→ **Recorded data**:
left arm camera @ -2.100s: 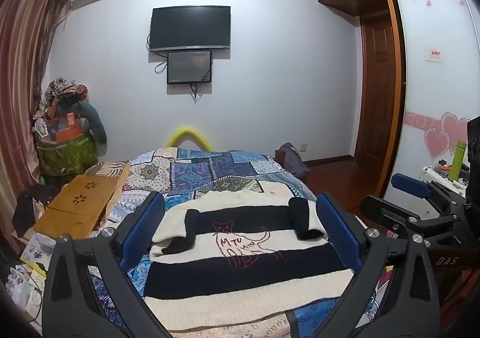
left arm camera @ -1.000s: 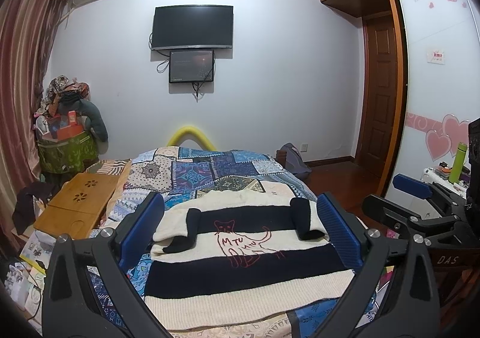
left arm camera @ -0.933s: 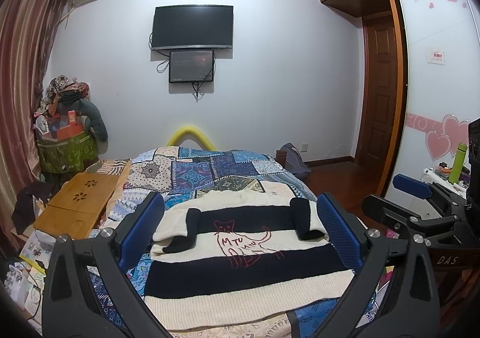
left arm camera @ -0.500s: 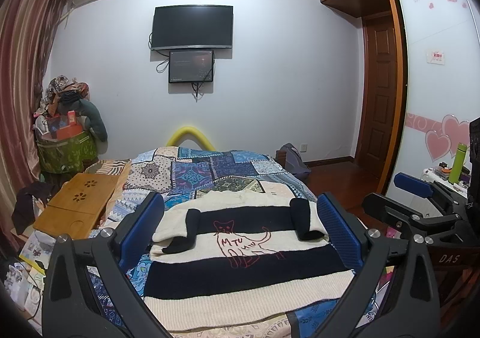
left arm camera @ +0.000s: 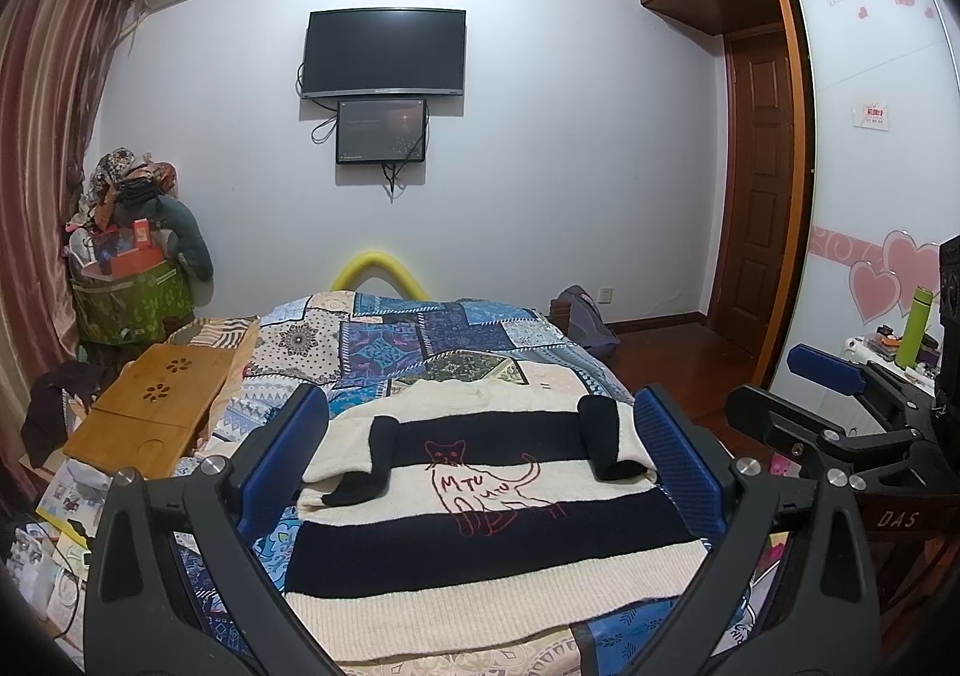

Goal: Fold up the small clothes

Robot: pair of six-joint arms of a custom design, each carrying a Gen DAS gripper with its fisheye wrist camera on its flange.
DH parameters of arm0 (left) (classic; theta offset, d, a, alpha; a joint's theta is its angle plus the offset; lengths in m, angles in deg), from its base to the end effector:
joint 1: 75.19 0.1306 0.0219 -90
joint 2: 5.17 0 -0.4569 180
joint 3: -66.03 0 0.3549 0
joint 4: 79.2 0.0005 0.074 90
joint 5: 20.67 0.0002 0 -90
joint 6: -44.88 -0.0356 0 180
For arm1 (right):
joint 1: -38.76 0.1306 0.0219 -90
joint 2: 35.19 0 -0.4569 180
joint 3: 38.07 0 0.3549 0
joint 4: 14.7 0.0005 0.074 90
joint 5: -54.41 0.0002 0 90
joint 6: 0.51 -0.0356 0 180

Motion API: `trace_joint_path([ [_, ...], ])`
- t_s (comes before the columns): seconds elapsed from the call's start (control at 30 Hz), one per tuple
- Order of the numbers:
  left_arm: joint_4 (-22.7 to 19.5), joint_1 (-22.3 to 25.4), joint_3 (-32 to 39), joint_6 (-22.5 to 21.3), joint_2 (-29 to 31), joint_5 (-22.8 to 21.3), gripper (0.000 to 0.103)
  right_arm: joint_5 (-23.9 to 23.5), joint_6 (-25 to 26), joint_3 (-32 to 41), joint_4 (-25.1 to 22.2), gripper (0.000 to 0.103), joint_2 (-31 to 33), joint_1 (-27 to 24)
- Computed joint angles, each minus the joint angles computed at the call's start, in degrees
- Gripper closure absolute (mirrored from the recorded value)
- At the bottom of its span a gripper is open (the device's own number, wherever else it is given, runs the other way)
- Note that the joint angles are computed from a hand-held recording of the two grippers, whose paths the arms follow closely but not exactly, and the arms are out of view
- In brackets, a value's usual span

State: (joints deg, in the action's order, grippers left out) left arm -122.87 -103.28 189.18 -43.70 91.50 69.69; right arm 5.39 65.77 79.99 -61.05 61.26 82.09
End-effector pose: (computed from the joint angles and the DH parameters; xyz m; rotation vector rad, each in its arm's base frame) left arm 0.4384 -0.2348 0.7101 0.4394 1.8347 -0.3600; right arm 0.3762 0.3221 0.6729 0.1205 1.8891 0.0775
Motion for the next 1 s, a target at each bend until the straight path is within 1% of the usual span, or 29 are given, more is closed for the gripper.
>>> trace_joint_path([
  [0.37, 0.55, 0.58, -0.50, 0.41, 0.64, 0.72, 0.001, -0.51, -0.58, 0.43, -0.92, 0.000, 0.28, -0.40],
  [0.53, -1.15, 1.83, 1.24, 2.16, 2.61, 1.67, 0.001, -1.84, -0.98, 1.62, -2.15, 0.000, 1.29, -1.47],
  [0.6, -2.70, 2.74, 3.02, 2.98, 4.22, 2.16, 0.001, -2.51, -0.87, 2.06, -2.44, 0.000, 1.84, -2.23],
  [0.73, -6.10, 4.97, 7.37, 3.01, 8.35, 2.59, 0.001, -4.22, -0.51, 2.64, -2.48, 0.000, 2.97, -4.26],
  [0.83, -10.49, 6.79, 13.00, 2.95, 12.77, 1.32, 0.001, -5.87, -0.22, 3.24, -2.37, 0.000, 4.16, -6.14],
  [0.93, -16.52, 8.77, 19.64, 3.01, 18.05, 0.40, 0.001, -7.82, 0.59, 4.09, -2.23, 0.000, 5.83, -8.53],
  [1.0, -22.19, 10.25, 25.40, 3.49, 22.35, 0.62, 0.001, -8.94, 1.23, 4.81, -2.61, 0.000, 7.09, -9.98],
])
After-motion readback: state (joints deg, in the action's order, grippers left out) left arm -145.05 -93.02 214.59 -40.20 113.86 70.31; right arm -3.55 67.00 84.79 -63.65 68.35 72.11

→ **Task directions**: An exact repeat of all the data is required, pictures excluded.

→ **Task output**:
left arm camera @ -2.100s: 
left arm camera @ -1.000s: 
left arm camera @ -0.933s: 
left arm camera @ -0.500s: 
left arm camera @ +0.000s: 

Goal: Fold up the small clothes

Robot: pair of six-joint arms of a custom design, each carrying a Gen DAS gripper with its fisheye wrist camera on its flange.
DH parameters of arm0 (left) (classic; theta offset, d, a, alpha; a joint's theta is its angle plus the offset; lengths in m, angles in deg), from its base to the end effector:
joint 1: 75.19 0.1306 0.0219 -90
joint 2: 5.17 0 -0.4569 180
joint 3: -66.03 0 0.3549 0
joint 4: 79.2 0.0005 0.074 90
joint 5: 20.67 0.0002 0 -90
joint 6: -44.88 -0.0356 0 180
For arm1 (right):
joint 1: -38.76 0.1306 0.0219 -90
joint 2: 35.19 0 -0.4569 180
joint 3: 38.07 0 0.3549 0
joint 4: 14.7 0.0005 0.074 90
joint 5: -54.41 0.0002 0 90
joint 6: 0.51 -0.0356 0 180

Motion API: `trace_joint_path([ [_, ...], ])`
- t_s (comes before the columns): seconds elapsed from the call's start (control at 30 Hz), one per tuple
- Order of the numbers:
  left_arm: joint_4 (-22.7 to 19.5), joint_1 (-22.3 to 25.4), joint_3 (-32 to 39), joint_6 (-22.5 to 21.3), joint_2 (-29 to 31), joint_5 (-22.8 to 21.3), gripper (0.000 to 0.103)
  right_arm: joint_5 (-23.9 to 23.5), joint_6 (-25 to 26), joint_3 (-32 to 41), joint_4 (-25.1 to 22.2), gripper (0.000 to 0.103), joint_2 (-31 to 33), joint_1 (-27 to 24)
- Computed joint angles, each minus the joint angles computed at the call's start, in degrees
- Gripper closure absolute (mirrored from the recorded value)
- At the bottom of its span a gripper is open (the device's own number, wherever else it is given, runs the other way)
- Note that the joint angles are computed from a hand-held recording of the two grippers, whose paths the arms follow closely but not exactly, and the arms are out of view
- In brackets, a value's usual span

State: (joints deg, in the action's order, grippers left out) left arm -122.87 -103.28 189.18 -43.70 91.50 69.69; right arm 5.39 65.77 79.99 -61.05 61.26 82.09
End-effector pose: (computed from the joint angles and the DH parameters; xyz m; rotation vector rad, each in its arm's base frame) left arm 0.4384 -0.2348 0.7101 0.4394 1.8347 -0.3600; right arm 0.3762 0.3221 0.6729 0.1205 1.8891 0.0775
Motion for the next 1 s, a target at each bend until the straight path is within 1% of the usual span, or 29 are given, more is closed for the gripper.
>>> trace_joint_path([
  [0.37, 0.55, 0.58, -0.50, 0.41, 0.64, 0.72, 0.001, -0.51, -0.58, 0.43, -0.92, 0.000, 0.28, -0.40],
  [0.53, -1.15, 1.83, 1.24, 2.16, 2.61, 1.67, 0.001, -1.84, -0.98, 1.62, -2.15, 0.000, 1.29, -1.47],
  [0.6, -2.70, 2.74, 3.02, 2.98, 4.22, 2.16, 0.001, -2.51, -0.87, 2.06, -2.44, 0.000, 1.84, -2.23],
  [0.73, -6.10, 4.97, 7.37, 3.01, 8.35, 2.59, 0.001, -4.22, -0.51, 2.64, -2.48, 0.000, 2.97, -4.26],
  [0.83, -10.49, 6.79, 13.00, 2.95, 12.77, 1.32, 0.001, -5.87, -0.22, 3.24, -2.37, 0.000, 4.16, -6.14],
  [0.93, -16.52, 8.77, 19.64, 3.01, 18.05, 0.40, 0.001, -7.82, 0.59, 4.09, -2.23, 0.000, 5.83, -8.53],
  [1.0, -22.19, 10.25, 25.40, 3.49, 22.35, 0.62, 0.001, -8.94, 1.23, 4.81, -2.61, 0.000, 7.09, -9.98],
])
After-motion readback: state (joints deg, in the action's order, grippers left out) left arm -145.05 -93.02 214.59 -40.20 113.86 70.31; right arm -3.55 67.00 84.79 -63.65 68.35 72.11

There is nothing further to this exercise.